• Task statement: Check each line below for the word "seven", and copy those that have it.

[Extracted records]
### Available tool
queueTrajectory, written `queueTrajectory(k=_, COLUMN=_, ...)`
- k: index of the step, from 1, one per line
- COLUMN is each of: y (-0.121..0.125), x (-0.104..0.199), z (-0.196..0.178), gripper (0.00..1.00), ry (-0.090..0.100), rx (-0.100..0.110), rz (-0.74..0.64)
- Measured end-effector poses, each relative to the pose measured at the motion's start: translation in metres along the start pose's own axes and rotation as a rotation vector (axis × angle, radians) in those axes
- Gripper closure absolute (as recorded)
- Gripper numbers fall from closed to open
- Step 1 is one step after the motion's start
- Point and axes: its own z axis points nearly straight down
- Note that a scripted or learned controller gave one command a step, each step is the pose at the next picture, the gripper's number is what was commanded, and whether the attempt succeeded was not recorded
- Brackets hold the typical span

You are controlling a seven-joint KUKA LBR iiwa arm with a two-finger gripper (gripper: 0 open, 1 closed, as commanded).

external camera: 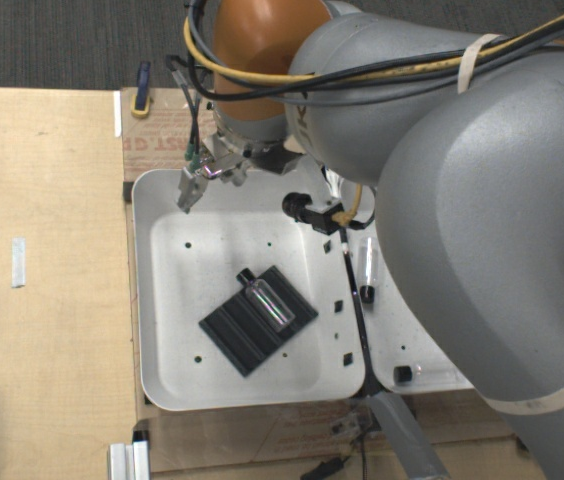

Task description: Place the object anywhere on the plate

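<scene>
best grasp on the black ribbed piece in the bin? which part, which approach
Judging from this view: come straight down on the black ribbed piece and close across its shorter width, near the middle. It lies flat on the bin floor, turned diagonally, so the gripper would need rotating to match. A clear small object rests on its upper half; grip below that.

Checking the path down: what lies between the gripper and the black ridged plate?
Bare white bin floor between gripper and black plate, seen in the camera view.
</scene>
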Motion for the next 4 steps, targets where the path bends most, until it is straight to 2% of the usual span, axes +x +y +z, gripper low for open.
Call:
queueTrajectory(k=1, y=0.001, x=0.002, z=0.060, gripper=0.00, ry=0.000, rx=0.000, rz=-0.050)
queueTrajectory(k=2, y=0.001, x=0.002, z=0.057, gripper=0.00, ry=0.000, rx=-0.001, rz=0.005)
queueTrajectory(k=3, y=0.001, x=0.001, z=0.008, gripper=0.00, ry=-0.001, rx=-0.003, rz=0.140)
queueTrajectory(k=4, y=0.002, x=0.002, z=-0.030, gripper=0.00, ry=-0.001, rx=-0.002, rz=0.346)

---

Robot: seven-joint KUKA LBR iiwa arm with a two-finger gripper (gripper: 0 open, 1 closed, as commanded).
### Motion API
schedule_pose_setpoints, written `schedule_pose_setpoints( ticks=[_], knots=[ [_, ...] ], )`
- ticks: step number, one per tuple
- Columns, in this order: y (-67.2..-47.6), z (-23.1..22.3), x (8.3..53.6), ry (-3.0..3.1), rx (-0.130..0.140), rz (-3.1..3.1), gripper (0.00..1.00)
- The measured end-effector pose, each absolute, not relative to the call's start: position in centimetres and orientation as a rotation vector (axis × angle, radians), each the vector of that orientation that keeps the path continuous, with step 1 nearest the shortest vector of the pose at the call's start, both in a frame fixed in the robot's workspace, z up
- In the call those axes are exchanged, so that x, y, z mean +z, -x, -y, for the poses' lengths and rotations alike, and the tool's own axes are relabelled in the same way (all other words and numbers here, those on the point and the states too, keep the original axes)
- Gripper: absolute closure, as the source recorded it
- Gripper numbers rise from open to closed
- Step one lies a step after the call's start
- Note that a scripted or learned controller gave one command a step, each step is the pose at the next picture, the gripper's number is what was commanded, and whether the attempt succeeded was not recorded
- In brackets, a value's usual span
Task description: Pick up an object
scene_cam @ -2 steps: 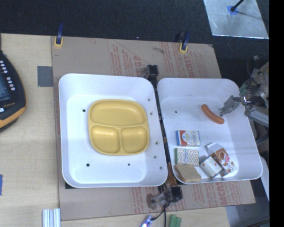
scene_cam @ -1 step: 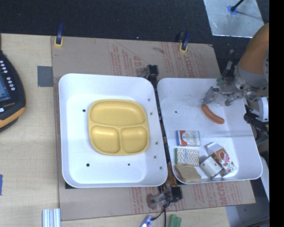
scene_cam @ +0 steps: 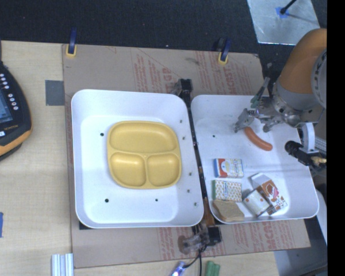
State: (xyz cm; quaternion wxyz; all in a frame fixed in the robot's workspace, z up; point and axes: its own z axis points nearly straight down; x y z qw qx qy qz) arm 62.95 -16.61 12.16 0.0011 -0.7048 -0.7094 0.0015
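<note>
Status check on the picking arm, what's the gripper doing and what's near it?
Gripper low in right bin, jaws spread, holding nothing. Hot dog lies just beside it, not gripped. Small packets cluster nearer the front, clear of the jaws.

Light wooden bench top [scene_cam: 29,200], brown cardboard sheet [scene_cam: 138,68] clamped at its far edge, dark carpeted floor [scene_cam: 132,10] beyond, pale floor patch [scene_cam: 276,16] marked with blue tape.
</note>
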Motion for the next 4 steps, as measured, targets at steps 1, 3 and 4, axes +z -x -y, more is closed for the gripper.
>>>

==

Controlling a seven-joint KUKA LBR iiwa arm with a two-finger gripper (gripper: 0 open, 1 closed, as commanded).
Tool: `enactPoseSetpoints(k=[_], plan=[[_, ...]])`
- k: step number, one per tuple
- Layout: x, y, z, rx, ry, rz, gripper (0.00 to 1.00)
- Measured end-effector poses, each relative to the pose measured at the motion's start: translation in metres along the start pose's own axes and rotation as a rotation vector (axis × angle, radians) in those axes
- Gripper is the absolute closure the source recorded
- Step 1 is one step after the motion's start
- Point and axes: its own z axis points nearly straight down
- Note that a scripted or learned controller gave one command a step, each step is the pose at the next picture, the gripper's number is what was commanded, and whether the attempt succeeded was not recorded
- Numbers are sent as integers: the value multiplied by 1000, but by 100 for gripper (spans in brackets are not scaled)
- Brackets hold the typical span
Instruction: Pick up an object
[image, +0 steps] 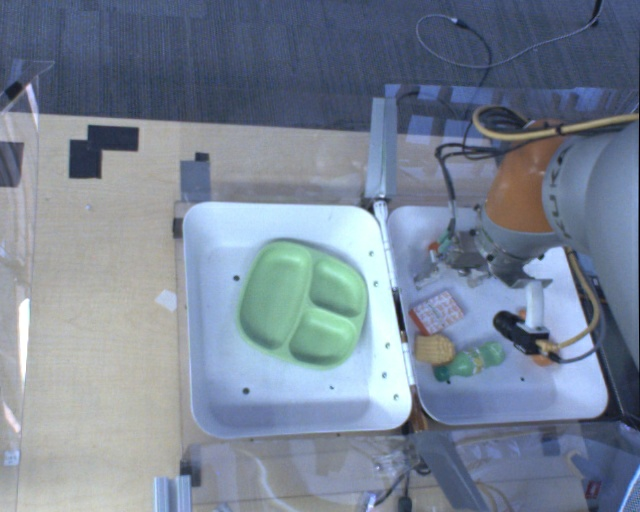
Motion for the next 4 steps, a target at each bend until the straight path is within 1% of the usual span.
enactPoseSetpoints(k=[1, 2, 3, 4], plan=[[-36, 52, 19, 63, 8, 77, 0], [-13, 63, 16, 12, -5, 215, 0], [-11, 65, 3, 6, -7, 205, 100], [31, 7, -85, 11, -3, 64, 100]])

• Finished exercise:
You are controlling a seven-joint KUKA LBR iiwa arm with a two-finger gripper (gripper: 0 open, 1 closed, as commanded).
Robot: seven-joint KUKA LBR iiwa arm with a two-finger gripper (gripper: 0 open, 1 closed, as commanded).
Controlling a seven-joint KUKA LBR iiwa arm with a two-finger gripper (gripper: 0 open, 1 closed, as commanded).

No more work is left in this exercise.